Transportation Minister Todd Stone has ruled out a return of photo radar and lowering urban speed limits to help reduce motor vehicle fatalities.
Provincial Health Officer Perry Kendall recommends in a new report that urban areas should have a default speed limit of 30 km/h to protect pedestrians and cyclists from fatal collisions.
Safer roads and vehicles have reduced fatalities for vehicle occupants by almost 80 per cent in the past 40 years, but the death rate for pedestrians has remained stubbornly high, and cyclist fatalities have gone up as more people take to bikes in urban areas, the report says.
Kendall said when a pedestrian is struck by a car travelling 50 km/h, the chances of survival are only 20 per cent. When the vehicle speed is reduced to 30, a pedestrian has about a 90 per cent chance of surviving a direct impact.

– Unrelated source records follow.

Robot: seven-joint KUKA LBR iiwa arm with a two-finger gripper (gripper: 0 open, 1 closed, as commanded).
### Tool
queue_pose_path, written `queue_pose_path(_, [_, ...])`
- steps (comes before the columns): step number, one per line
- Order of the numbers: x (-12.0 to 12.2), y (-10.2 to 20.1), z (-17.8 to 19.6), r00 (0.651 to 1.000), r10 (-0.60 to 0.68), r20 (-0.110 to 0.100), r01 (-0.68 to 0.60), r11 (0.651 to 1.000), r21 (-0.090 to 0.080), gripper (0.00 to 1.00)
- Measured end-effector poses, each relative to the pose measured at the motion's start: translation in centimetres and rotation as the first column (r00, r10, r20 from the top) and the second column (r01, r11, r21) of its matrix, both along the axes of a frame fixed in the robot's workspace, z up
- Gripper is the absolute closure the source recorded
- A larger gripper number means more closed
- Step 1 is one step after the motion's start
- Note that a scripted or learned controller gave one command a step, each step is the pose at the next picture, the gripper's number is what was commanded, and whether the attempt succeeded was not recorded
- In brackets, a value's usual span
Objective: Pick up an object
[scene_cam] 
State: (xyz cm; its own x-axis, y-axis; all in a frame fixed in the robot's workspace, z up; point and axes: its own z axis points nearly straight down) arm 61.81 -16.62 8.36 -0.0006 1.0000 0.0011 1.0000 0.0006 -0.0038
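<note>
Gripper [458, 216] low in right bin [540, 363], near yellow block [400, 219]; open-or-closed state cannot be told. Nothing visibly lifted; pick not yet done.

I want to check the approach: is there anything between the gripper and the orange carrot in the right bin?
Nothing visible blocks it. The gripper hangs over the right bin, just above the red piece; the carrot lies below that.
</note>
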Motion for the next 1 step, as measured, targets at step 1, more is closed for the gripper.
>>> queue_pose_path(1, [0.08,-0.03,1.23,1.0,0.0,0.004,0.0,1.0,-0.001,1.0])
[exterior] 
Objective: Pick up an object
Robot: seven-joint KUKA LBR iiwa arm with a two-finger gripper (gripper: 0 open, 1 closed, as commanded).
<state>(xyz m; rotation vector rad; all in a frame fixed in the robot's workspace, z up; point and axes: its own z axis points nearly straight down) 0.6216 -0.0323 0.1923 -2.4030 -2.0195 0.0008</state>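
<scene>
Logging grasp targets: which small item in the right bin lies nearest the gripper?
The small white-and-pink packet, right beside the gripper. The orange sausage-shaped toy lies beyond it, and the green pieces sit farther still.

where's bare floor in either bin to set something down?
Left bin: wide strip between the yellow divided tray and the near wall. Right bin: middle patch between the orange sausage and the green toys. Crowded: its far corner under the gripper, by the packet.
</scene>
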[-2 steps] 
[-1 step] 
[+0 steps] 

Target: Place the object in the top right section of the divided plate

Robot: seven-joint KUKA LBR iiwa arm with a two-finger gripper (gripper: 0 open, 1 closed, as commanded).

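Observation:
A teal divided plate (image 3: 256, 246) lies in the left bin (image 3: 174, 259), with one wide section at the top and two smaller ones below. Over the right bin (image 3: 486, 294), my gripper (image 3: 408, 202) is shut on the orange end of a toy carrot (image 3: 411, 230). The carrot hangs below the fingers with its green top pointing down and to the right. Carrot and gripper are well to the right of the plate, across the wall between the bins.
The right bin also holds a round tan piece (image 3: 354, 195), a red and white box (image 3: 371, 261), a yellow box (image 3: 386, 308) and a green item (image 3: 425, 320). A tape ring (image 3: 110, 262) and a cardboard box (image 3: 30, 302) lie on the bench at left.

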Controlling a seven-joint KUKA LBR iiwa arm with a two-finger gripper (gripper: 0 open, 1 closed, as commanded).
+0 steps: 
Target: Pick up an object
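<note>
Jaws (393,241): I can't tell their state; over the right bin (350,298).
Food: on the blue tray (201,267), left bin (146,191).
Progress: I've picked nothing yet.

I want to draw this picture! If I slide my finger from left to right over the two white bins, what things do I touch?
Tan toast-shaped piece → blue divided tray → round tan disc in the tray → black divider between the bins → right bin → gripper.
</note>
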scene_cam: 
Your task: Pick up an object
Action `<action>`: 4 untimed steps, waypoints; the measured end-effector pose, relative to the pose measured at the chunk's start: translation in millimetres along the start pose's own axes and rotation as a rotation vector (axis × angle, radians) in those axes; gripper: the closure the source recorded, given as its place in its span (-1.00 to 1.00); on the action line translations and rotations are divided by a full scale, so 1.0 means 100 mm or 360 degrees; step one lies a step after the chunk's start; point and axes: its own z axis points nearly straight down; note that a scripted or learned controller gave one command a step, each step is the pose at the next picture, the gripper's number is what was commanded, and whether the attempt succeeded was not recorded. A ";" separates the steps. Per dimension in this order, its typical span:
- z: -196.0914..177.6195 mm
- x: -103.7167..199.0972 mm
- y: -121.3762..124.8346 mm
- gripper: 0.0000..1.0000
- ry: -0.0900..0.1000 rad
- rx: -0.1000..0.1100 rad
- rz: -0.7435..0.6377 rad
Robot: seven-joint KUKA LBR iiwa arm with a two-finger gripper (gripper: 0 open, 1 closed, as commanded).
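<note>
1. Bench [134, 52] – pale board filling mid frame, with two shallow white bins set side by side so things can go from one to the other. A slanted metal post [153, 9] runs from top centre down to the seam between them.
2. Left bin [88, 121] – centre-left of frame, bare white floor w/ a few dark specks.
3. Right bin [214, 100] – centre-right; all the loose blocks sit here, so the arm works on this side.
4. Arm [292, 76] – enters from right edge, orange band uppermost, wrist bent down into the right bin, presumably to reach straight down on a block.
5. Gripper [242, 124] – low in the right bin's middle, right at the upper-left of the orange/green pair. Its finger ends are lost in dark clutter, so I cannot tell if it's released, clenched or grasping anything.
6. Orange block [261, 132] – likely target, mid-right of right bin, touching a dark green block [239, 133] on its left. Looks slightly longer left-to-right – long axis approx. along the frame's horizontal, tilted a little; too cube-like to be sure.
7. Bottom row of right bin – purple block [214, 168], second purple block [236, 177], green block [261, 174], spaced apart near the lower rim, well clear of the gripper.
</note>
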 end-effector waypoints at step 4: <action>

The current default speed limit for streets in B.C. is 50 km/h, and that includes urban streets where vehicles may be parked on both sides and drivers have little time to see a pedestrian stepping out. Currently municipalities have to post signs to establish a lower limit for any selected street.
Stone said Thursday the idea of lowering default municipal speed limits from 50 to 40 was debated at last year’s Union of B.C. Municipalities convention, and “quite resoundingly defeated.” He said there would have to be a significant change in position of local governments before he would consider it.
The report also recommends the province consider returning to photo radar speed enforcement, and Stone restated the B.C. government’s long-standing position against it.
“We believe there are more effective technologies that can be employed, and frankly a better way to utilize precious police resources than to resurrect what was largely a failed photo radar program that was nothing more than a tax grab for British Columbians,” Stone said.
One of those technologies is electronic speed limit signs that can be changed remotely to reflect weather conditions.
Stone said the ministry is close to activating its first three locations for electronic speed enforcement, on Highway 1 west of Revelstoke, Highway 5 north of Hope and Highway 99 between Squamish and Whistler.